## DATA EXCERPT
• • • • • • •

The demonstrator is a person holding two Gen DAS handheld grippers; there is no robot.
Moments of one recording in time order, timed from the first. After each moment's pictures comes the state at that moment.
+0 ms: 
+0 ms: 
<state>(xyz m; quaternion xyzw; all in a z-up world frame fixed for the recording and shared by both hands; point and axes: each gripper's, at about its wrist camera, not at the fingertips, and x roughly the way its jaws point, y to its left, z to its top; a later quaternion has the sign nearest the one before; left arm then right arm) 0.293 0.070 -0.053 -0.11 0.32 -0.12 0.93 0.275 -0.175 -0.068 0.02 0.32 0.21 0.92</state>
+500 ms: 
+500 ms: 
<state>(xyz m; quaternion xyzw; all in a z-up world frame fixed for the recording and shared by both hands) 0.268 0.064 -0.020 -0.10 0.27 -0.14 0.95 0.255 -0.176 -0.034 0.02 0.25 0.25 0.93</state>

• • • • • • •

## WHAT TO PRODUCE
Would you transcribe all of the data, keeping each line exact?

## OUTPUT
The demonstrator is a person holding two Gen DAS handheld grippers; there is no robot.
Moments of one recording in time order, timed from the first. After each moment's pictures comes the state at that moment.
+0 ms: 
+0 ms: 
<state>(xyz m; quaternion xyzw; all in a z-up world frame fixed for the recording and shared by both hands; point and axes: each gripper's, at about its wrist camera, not at the fingertips, and x roughly the way its jaws point, y to its left, z to its top; a later quaternion has the sign nearest the one before; left arm then right arm) 0.293 0.070 -0.053 -0.11 0.32 -0.12 0.93 0.275 -0.175 -0.068 0.02 0.32 0.21 0.92</state>
+500 ms: 
+500 ms: 
<state>(xyz m; quaternion xyzw; all in a z-up world frame fixed for the recording and shared by both hands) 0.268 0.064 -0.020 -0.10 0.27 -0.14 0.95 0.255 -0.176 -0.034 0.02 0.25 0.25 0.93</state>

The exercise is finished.